On Jun 22, 2006, at 4:31 AM, John Haxby wrote:

DM Smith wrote:
Generally open source projects have a policy to change as little of the file
as possible, only changing what is necessary.
Hmmm. Necessary by what criterion? Necessary to make, say, Lucene exploit the new interator constructs to avoid run-time type- checking? Necessary to make the code more readable? Necessary to prevent use with Java 1.4? :-)

I'm not sure I've ever seen a policy expressed in that way -- patches generally should be clear, concise and do what they're intended to do, but that doesn't necessarily mean minimising the size of the patch and it doesn't necessarily mean keeping the source compatible with some old compiler or environment.

I wasn't trying to be argumentative (with this statement). I probably stated it badly.

I simply meant that the change that is being made should be done in such a way that one applying the patch can readily see what is being changed. The most common case of unnecessary change is that of whitespace. Changing indentation, changing the placement of curly braces, reordering methods and variables and so forth are all unnecessary.

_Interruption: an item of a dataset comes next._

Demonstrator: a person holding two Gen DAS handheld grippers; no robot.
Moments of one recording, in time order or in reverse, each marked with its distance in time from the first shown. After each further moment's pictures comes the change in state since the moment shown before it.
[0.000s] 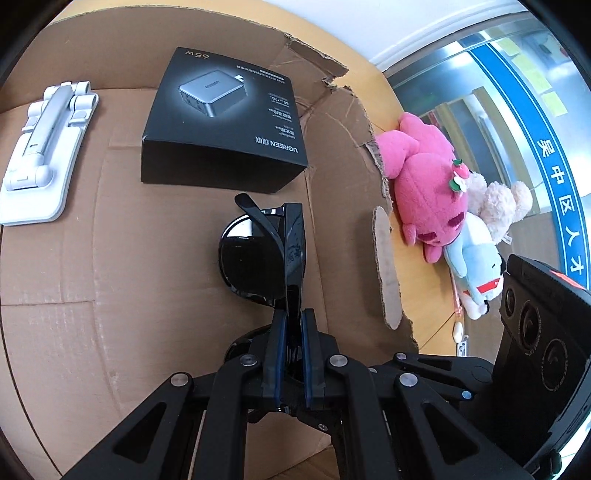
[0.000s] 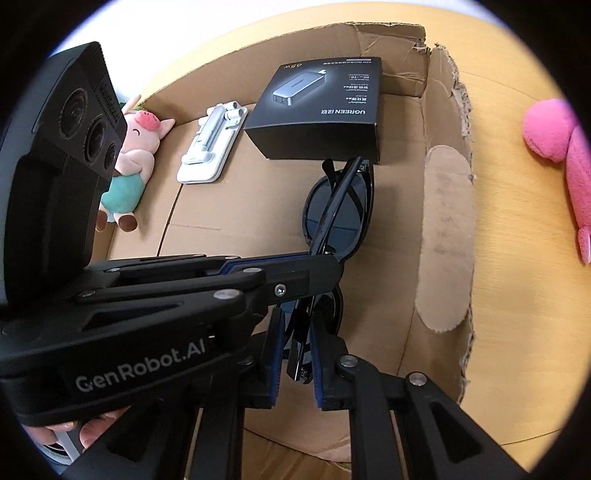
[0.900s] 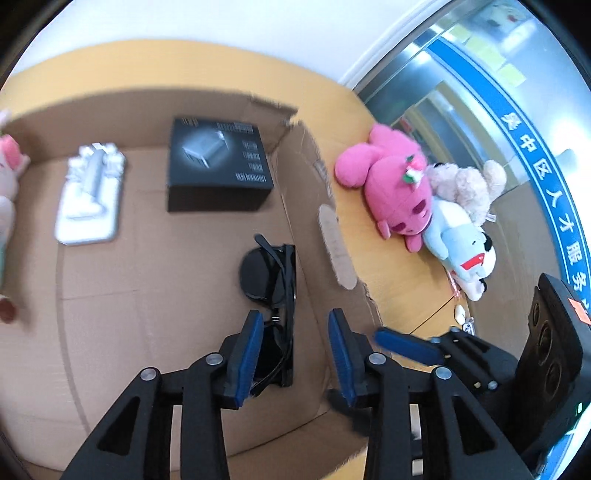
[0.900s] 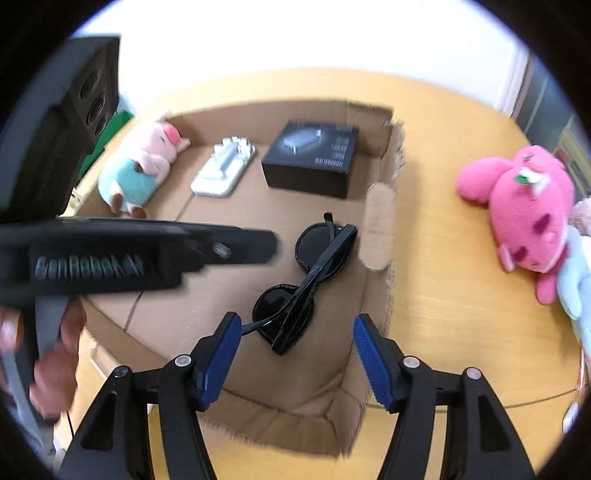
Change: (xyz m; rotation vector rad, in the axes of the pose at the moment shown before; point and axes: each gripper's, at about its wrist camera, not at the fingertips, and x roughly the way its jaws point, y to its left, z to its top) left arm -0.078 -0.027 -0.040 0.166 -0.145 0.073; right arm -0.059 0.027 -0.073 -0.112 -0.256 -0.181
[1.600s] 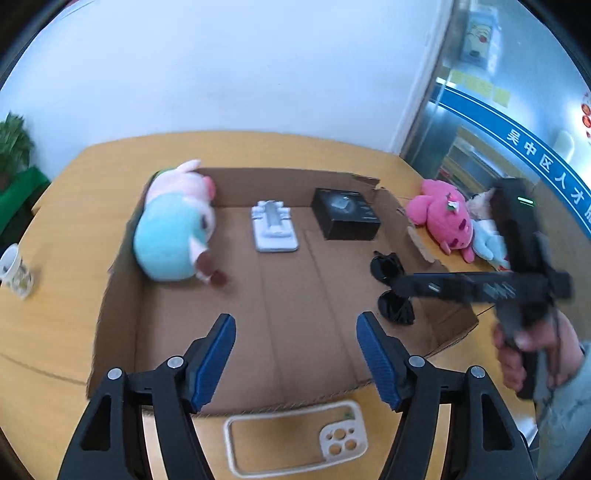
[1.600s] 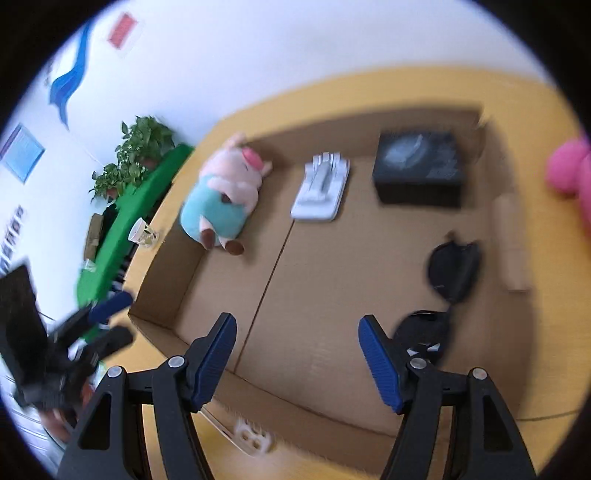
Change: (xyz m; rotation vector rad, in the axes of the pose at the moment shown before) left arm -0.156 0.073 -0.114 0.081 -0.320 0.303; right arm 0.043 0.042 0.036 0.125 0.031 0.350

There are structural changes to the code that can be done that do not change the behavior of the code. Some developers feel strongly about one construct over another. For example take the following example:
public int f(int x)
{
        if (x > 0)
                return x * 2;
        else
                return x * -2;
}

Some think its dumb that there is an else clause as above.
public int f(int x)
{
        if (x > 0)
                return x * 2;
        return x * -2;
}

Others feel strongly that there should only be one exit in a method:
public int f(int x)
{
        int ret = 0;
        if (x > 0)
                ret = x * -2;
        else
                ret = x * -2;
        return ret;
}

Some like brevity:
public int f(int x) { return x*(x>0?2:-2;}

Such a change is most likely unnecessary.